Nestle’s presentation focused on food insecurity and obesity, as well as the role that politics have in both of these issues.
“In public health, you define an issue’s importance by how many people are affected and by those criteria, food insecurity and obesity are by far the most important public health and nutrition problems in the world today,” Nestle said. “I am particularly interested in the effects of food processing and marketing on both of those.”
Nestle said last year, 46 million Americans received food stamps, which is double the amount from five years ago.
“The point about malnutrition and food insecurity that I think needs to be understood is that it’s not just a matter of having enough food,” Nestle said. “If you want to make sure that developing countries have enough food to promote food security, you have to handle the causes of not having enough food.”
Nestle said deregulation of agriculture, Wall Street and food marketing was what started the obesity problem in the U.S. in the 1980s.
According to Nestle, since the 1980s the amount of money people spend eating outside the home has increased, with much of that money spent at fast food places.
“This was a simple matter of supply and demand,” Nestle said. “There was so much food available it became cheap to eat out, but food outside the home has more calories than food prepared in the home and fast food has more than anything.”
Nestle said a second factor was an increase in portion size.
“If you only take home one thing from tonight, please know that larger portions have more calories,” Nestle said.
According to Nestle, larger portions do three things: they have more calories, they induce people to eat more calories, and they induce people to underestimate the amount of calories they are eating by a larger fraction then people who eat smaller portions. They are also much harder to work off.

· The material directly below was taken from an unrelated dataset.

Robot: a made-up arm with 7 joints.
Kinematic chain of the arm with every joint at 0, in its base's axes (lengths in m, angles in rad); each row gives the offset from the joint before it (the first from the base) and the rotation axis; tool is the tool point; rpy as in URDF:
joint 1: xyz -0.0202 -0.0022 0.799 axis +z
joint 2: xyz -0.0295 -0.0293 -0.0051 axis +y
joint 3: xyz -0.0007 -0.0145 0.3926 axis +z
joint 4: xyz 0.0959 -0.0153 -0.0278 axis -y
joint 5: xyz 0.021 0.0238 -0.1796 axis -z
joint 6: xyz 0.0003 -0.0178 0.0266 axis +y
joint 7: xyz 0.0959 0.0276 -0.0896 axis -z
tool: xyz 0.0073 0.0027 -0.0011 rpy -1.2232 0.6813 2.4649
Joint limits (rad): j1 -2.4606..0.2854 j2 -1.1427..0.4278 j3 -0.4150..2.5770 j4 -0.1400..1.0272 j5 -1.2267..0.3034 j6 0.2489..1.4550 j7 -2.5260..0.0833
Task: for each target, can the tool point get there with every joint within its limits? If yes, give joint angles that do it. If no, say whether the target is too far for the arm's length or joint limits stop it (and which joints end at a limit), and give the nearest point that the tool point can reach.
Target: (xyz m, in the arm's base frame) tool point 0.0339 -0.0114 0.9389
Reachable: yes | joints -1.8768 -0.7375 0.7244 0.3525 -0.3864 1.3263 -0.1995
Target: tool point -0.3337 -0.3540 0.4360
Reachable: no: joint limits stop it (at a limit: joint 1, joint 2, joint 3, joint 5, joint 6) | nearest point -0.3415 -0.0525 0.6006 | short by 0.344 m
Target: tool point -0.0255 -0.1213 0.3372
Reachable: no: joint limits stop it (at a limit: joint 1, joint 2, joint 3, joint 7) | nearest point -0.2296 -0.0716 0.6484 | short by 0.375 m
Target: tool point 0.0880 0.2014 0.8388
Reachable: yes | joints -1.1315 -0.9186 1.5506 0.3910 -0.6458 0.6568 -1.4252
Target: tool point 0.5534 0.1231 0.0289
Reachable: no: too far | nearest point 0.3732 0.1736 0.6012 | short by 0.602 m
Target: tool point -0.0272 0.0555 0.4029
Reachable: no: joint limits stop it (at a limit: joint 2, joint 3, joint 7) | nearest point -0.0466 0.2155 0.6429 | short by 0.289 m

Another contributor to the obesity problem in the U.S. is the price of food, particularly good food, Nestle said.
“If you go to McDonalds with five dollars, you can buy five hamburgers or one salad,” Nestle said. “When poor people say that they cannot afford to eat fruits and vegetables, it’s because they can’t. The relative price of fruits and vegetables has increased dramatically.”
Nestle said the only way to combat the underlying problems of food insecurity and obesity is to get political.

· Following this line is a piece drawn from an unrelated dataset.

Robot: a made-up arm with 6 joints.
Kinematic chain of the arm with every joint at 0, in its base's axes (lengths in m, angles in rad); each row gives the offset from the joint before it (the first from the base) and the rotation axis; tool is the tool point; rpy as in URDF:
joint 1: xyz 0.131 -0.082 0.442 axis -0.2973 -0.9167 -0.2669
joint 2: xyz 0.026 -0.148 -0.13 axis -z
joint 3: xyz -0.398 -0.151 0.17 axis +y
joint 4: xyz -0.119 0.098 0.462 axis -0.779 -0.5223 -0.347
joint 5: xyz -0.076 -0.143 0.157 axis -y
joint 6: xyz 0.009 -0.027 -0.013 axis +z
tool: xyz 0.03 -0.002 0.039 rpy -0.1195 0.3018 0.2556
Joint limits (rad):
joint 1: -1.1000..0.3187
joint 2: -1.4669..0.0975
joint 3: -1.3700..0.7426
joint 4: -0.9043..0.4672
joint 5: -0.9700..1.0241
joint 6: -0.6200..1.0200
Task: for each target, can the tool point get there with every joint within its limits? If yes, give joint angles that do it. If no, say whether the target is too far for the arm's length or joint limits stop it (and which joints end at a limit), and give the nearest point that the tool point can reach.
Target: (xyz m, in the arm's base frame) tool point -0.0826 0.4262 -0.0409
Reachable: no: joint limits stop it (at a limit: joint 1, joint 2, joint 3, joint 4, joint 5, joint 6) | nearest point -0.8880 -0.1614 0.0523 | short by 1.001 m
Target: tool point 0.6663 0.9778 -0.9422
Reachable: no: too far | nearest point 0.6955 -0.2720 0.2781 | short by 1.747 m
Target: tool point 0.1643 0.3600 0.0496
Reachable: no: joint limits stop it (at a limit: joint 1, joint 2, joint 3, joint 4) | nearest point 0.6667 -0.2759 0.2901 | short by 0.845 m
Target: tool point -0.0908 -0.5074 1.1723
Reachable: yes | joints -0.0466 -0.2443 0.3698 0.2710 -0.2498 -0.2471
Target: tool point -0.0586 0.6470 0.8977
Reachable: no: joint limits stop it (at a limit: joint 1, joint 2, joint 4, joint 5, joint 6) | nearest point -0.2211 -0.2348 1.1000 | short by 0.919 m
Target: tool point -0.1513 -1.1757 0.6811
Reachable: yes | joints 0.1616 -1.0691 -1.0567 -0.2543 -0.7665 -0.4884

“I’m interested in turning students into food activists,” Nestle said. “I talk about food politics, and my goal is to get young people interested in the food movement, to join the food movement, to understand how useful it is and to get active politically through food.”
Johnson said one of UW-Whitewater’s goals is just that.
“I would hope that students might grab the ball and run with it and do something, like with what W3 [The Working for Whitewater’s Wellness Coalition] is already doing,” Johnson said. “[This lecture] wasn’t meant to start a movement, but it was meant to raise awareness of it and hopefully, get more people interested in it.”